Os Estados Unidos devem formalizar, nesta quinta-feira (22), sua retirada da Organização Mundial da Saúde (OMS), apesar de alertas de especialistas de que a decisão poderá impactar negativamente tanto a saúde pública americana quanto a saúde global.
A medida também pode configurar violação da legislação dos EUA, que exige notificação prévia de um ano e o pagamento de aproximadamente US$ 260 milhões em contribuições pendentes antes da saída oficial.
O presidente Donald Trump comunicou a decisão no primeiro dia de seu novo mandato, em 2025, por meio de uma ordem executiva. De acordo com a legislação americana, o país deve cumprir integralmente suas obrigações financeiras junto à agência antes de concluir o desligamento.
Nesta quinta-feira, um porta-voz do Departamento de Estado afirmou que a OMS falhou em conter, gerenciar e compartilhar informações durante crises sanitárias, o que teria causado prejuízos trilionários aos Estados Unidos. Segundo o comunicado, o presidente exerceu sua autoridade para suspender futuras transferências de recursos, apoio financeiro e cooperação institucional do governo americano com a organização.
“O povo americano já contribuiu mais do que o suficiente para esta organização. O impacto econômico dessas falhas supera amplamente qualquer obrigação financeira remanescente”, declarou o porta-voz, em mensagem enviada por e-mail.
Retorno improvável no curto prazo
Ao longo do último ano, especialistas em saúde global têm defendido a reconsideração da medida. O diretor-geral da OMS, Tedros Adhanom Ghebreyesus, voltou a se manifestar publicamente neste mês.
“Espero que os Estados Unidos reconsiderem e retornem à OMS. A saída representa uma perda tanto para os americanos quanto para o restante do mundo”, afirmou durante coletiva de imprensa.
A OMS informou que os Estados Unidos ainda não quitaram as contribuições referentes aos anos de 2024 e 2025. O tema deverá ser debatido no Conselho Executivo da entidade em fevereiro, segundo comunicado enviado à agência Reuters.
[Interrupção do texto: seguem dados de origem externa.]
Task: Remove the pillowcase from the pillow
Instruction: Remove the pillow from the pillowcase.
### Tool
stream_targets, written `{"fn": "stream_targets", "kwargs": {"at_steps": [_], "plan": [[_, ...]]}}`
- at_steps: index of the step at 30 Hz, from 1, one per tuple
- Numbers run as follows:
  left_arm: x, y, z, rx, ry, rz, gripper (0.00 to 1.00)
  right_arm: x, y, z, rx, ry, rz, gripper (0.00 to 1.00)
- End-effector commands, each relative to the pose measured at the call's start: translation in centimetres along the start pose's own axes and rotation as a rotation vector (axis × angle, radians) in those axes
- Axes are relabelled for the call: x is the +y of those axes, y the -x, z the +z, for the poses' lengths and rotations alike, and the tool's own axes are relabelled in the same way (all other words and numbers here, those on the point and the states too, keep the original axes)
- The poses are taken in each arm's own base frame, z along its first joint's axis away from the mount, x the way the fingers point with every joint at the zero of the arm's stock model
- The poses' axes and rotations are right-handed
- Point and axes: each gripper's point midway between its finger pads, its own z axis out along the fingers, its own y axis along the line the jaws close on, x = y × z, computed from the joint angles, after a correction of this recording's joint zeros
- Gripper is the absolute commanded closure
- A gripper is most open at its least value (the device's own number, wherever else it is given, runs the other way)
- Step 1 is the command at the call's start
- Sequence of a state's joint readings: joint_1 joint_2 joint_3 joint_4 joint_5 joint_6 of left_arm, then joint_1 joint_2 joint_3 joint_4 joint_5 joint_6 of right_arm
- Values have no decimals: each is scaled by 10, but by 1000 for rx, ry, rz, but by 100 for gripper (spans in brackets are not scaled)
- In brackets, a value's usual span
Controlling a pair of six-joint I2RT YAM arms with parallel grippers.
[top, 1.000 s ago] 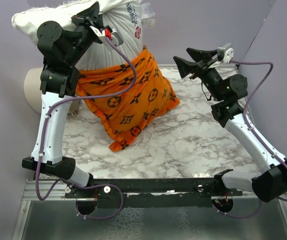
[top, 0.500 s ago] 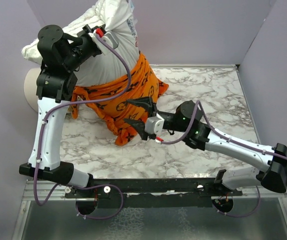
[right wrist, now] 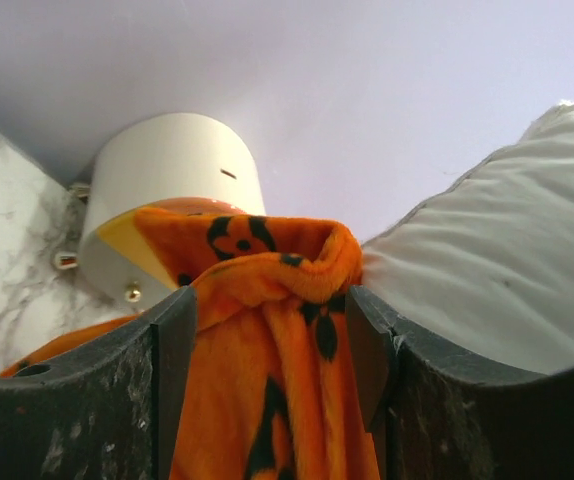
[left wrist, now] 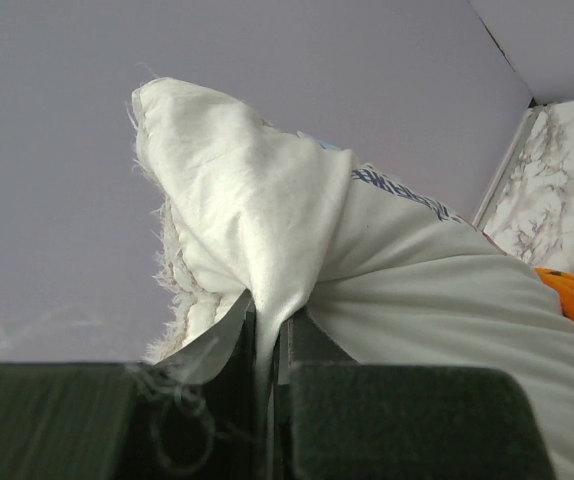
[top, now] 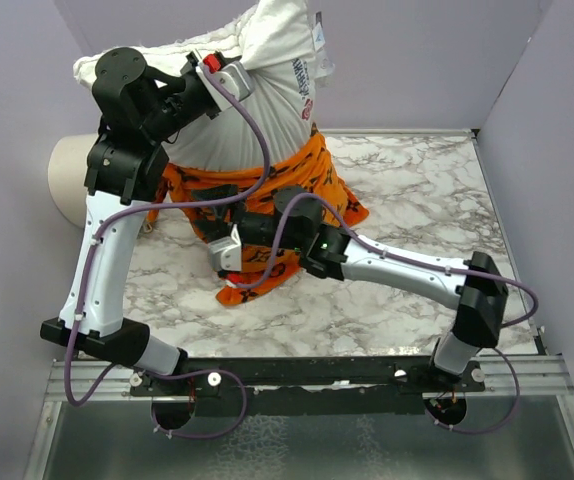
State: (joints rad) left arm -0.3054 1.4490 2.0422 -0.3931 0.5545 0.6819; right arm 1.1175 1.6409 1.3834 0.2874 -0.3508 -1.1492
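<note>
The white pillow [top: 267,90] is lifted at the back left, and its lower half sits in the orange pillowcase [top: 312,185] with black motifs. My left gripper [top: 232,65] is shut on a pinch of the pillow's white cloth [left wrist: 267,200], held high at its top corner [left wrist: 267,340]. My right gripper [top: 210,212] reaches in from the right at the pillowcase's left rim. In the right wrist view its jaws [right wrist: 272,330] stand open on either side of a bunched fold of pillowcase [right wrist: 257,260], beside the pillow [right wrist: 507,270].
A cream cylinder [top: 67,180] with an orange face [right wrist: 167,170] lies at the left wall behind the pillowcase. Purple walls close the back and both sides of the marble table [top: 417,190]. The right arm's forearm [top: 407,270] stretches across the table's middle.
My right arm swung from the back right across the table to the pillowcase's left rim and set its jaws round a fold. My left gripper lifted the pillow higher and rightwards.
</note>
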Motion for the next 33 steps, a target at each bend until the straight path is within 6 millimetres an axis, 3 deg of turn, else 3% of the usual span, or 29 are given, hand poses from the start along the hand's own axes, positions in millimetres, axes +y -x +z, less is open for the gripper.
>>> {"fn": "stream_targets", "kwargs": {"at_steps": [1,6,9,12,17,28,33], "plan": [[49,85,-21,-192,170,165,100,-11,-25,33,89,-19,-49,41],[42,77,-18,-175,164,182,100,-13,-47,47,169,-57,-35,45],[40,77,-17,-173,162,191,100,-18,-65,46,253,-105,-66,44],[39,76,-16,-169,159,203,100,-27,-70,42,287,-166,-62,43],[36,75,-16,-168,160,212,100,-35,-53,34,223,-196,-70,42],[24,77,-8,-169,122,207,100,-57,-58,28,261,-245,-65,42],[34,82,-7,-160,152,218,100,-68,-31,10,177,-267,-69,42]]}}
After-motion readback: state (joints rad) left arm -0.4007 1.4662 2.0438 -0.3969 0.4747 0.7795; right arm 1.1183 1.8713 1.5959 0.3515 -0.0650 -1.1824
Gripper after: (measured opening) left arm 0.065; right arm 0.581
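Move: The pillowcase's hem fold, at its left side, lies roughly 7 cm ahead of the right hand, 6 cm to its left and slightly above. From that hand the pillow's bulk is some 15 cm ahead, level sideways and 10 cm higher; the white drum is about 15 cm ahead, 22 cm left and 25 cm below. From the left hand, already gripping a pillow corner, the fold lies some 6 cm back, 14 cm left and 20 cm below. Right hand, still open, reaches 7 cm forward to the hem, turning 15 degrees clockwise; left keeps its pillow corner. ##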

Para o diretor fundador do Instituto O’Neill de Direito da Saúde Global da Universidade de Georgetown, Lawrence Gostin, a decisão viola claramente a legislação americana. “Ainda assim, é muito provável que Trump não sofra consequências jurídicas”, avaliou.
Impactos para a OMS e para o sistema global de saúde
A retirada dos Estados Unidos já provocou uma crise orçamentária na OMS, resultando na redução de metade da equipe de gestão e no corte de diversas atividades operacionais. Tradicionalmente, Washington responde por cerca de 18% do financiamento total da organização.
A entidade informou ainda que deverá reduzir aproximadamente um quarto de seu quadro de funcionários até meados deste ano. Apesar de ter mantido cooperação e compartilhamento de informações com os EUA ao longo do último período, ainda não está claro como a colaboração ocorrerá a partir de agora.
Especialistas alertam para riscos significativos decorrentes da decisão. Segundo Kelly Henning, líder do programa de saúde pública da Bloomberg Philanthropies, a saída dos EUA pode comprometer os sistemas globais de vigilância, prevenção e resposta a emergências sanitárias.
“A retirada pode enfraquecer as estruturas e parcerias das quais o mundo depende para detectar, prevenir e enfrentar ameaças à saúde pública”, afirmou.